The first thing to do is to click on “Intro Questions”. This tab is to help you decide whether to use a forward in time or coalescent approach.

General Conf Tab: General parameters of skelesim. You already know you want a forward in time simulation, so move on to “General Conf”. Under here, you name your project. This should distinguish this project from any other simulation projects you are working on (such as species name, objective, etc). We’ll call this one “Power_analysis_1”. Then you choose the number of simulation rep(licates). The more you run, the longer it takes. For a first pass, you might run 100. For more refined estimates you might run 1 000. Last you choose which analyses you will run (see text explaining the Analyses). For now, you can check each box. Lastly, name the directory that you want simulations to run in. This directory might include already genotyped files, previously saved results, or other related files. Notice that when you change this, and some other parameters in skeleSim, you see immediate feedback on the right part of the screen.
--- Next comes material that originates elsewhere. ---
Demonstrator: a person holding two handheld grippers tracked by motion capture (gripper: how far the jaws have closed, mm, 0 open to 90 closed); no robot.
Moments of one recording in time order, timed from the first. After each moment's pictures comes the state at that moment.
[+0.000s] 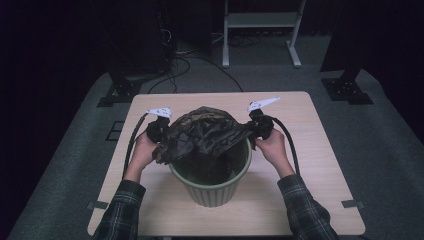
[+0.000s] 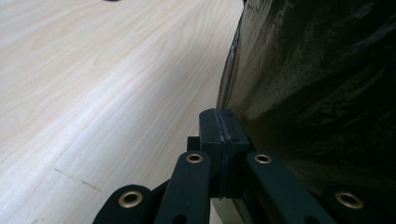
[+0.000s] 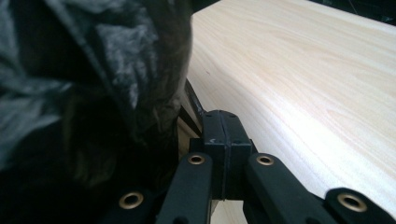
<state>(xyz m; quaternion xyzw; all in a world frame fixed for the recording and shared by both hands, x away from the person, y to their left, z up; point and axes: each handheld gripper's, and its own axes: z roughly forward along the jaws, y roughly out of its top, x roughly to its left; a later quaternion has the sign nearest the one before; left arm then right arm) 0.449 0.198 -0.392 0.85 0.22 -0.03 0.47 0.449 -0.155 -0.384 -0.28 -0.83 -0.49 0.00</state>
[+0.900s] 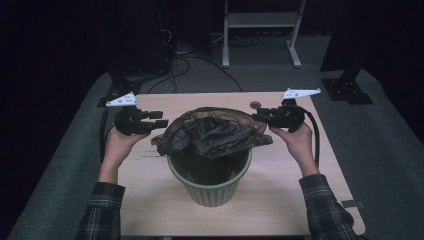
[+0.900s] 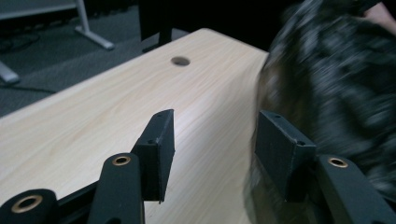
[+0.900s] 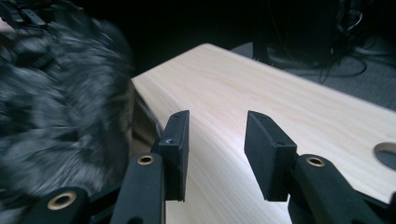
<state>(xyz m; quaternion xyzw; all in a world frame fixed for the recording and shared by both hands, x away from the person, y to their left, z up) 0.416 0.264 -0.318 0.80 0.26 0.10 0.54 0.429 -0.229 -0.335 -0.32 -0.77 -0.55 -0.09</state>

Scenario Conf Tab: Population/ sample size, migration, loci Next go to the tab “Scenario Conf”. This is where most of your simulation parameters will be defined. Note that there is a tab structure within this tab: “Population characteristics,” “Among population migration rate” and “Locus characteristics”. We’ll fill out each of these in turn. First though we must fill out the box on the left. This defines the very basics: number of populations, etc. In this example we will have two populations. One of these will have gone through a bottleneck and the other not. For now, set the population size of one population to 1000, and the other population to 10. We will leave sample sizes at 20.

Next click on the next tab within “Scenario Conf”- “Among population migration rate” Here, first click the “user” migration Model on the left. Then, fill in a migration rate of 0.01 from each population to the other.

Next, click on “Locus Characteristics”. Here, define the number of loci to “20”. We will leave all mutation rates at the default for now. Ok, now all scenario parameters are set. We will move on to setting simulator specific parameters, in this case for Simcoal.

Simcoal Params Tab: historical events, growth rates, sample times Now the basic parameters are set. The next step is some particular parameters to the underlying simulation engine, either rmetasim or simcoal. The three things you can do that are specific to simcoal are historical events, growth rates, and sample times. We will focus on historical events and growth rates for this tutorial. First we will define the historical event. In this simulation, the two populations will have a common ancestral population, so they need to merge at some time in the past. We will simulate a divergence 50 generations ago. To do this, click above the population “2” in the graphic. Then click on the population 1, approximately where in time you want the event to occur. Here we want it to occur at about 50.

Next is to determine the growth rates. This requires a calculation based on the simple logistic growth equation. In simcoal, a population that has been undergoing demographic decline is simulated using an expansion going back in time (the reverse of a decline). For a population of current size 100 to reach a population size of 1000, 50 generations ago, will require a growth rate of 0.046053. So type this into the population growth rate box for population 2. Leave population 1 growth rate as 0 (steady size).